Over the course of our dinner we had three different servers and the restaurant manager all approach us and try to persuade us not to stay there. The manager, assuming the authority only restaurant managers can, found a vacancy for us at a different Motel. “Look,” he said, ” you really don’t want to stay there. Just last week a guy, messed up on Meth, cut out the screen window of his room (my screen window!), wiggled through it and then jumped off the bridge just behind the motel. He thought he was under attack from demons (The Ouija Board!). It was all over the news. That’s the sort of thing that happens there all the time, man. Check out the reviews online. Just tell me you won’t stay there.”

” We won’t stay there, ” I assured him.

“It’s the end of the month and the welfare cheques are coming in. People party like monsters. It’s like a full moon times a million.”

“A lot of bad decisions and pent-up frustration,” I said.

“You really have no idea, you guys really don’t want to stay there.”

Still, we did stay there.

Feeling confident, even curious, after ingesting a belly full of booze and red meat, we figured we could handle anything, after all, we had a bottle of Scotch and some pepper spray for bears in our room with us, what could possibly go wrong?

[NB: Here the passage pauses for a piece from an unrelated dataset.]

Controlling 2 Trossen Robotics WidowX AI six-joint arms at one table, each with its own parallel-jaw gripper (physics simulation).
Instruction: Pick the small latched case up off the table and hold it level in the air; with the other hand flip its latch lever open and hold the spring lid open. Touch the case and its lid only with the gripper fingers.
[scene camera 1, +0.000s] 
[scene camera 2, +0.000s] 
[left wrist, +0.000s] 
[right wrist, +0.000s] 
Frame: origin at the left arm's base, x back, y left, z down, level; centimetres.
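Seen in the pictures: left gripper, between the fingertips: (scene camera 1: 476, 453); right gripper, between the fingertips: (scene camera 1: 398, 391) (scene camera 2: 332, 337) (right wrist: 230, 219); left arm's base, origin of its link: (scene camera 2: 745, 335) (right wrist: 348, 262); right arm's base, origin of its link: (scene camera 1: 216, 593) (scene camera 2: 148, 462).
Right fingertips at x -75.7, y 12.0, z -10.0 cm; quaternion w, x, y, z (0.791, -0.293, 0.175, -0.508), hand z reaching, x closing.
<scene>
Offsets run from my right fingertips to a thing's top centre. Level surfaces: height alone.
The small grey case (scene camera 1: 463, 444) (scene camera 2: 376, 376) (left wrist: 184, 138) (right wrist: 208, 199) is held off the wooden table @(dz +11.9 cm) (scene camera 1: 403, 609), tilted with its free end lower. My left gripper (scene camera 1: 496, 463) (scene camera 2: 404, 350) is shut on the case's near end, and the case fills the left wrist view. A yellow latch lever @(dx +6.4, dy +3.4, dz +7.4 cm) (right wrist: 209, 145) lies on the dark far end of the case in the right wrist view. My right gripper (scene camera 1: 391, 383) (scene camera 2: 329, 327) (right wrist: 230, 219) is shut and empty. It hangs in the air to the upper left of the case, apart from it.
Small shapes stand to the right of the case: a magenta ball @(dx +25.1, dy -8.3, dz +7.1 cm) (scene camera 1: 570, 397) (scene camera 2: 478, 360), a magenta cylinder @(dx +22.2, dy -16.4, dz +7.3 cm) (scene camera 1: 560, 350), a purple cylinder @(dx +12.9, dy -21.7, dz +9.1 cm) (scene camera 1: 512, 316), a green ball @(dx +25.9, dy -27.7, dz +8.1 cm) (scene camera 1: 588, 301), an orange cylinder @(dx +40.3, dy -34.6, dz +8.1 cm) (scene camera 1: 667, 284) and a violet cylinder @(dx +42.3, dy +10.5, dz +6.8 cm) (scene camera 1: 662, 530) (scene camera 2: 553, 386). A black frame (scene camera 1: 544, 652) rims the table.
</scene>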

Obviously, this was a recipe for disaster, and as I sat on the edge of my bed in this seedy motel, drinking scotch and being instructed on how to use the bear pepper spray in case somebody tried to break-in, I thought of a movie I’d just watched a week earlier.

Into The Abyss, a documentary by Werner Herzog, could, I guess, be described as a broad examination of the death penalty in the USA. It’s not a political film, but a rather personal, even humane one. Herzog, always off camera, interviews a wide variety of people affected by the crime a death row inmate. These people, whether victims, perpetrators or the executers of justice, were all deeply traumatized, marked by a deep anger, sorrow and disappointment. The vulnerability in each person was heart wrenching.

The villains in the movie, those whose lives were long stretches of boredom and limited expectations punctuated by seemingly random acts of violence, didn’t have a chance. Everything in the world, both the arbitrary and the ordained, seemed stacked against them. These were the people I imagined in the motel rooms around us, individuals stretched thin, who in some state of flight, despair or release could in the flash of one inarticulate, explosive spasm, detonate a chain reaction of destruction that could ruin lives for generations.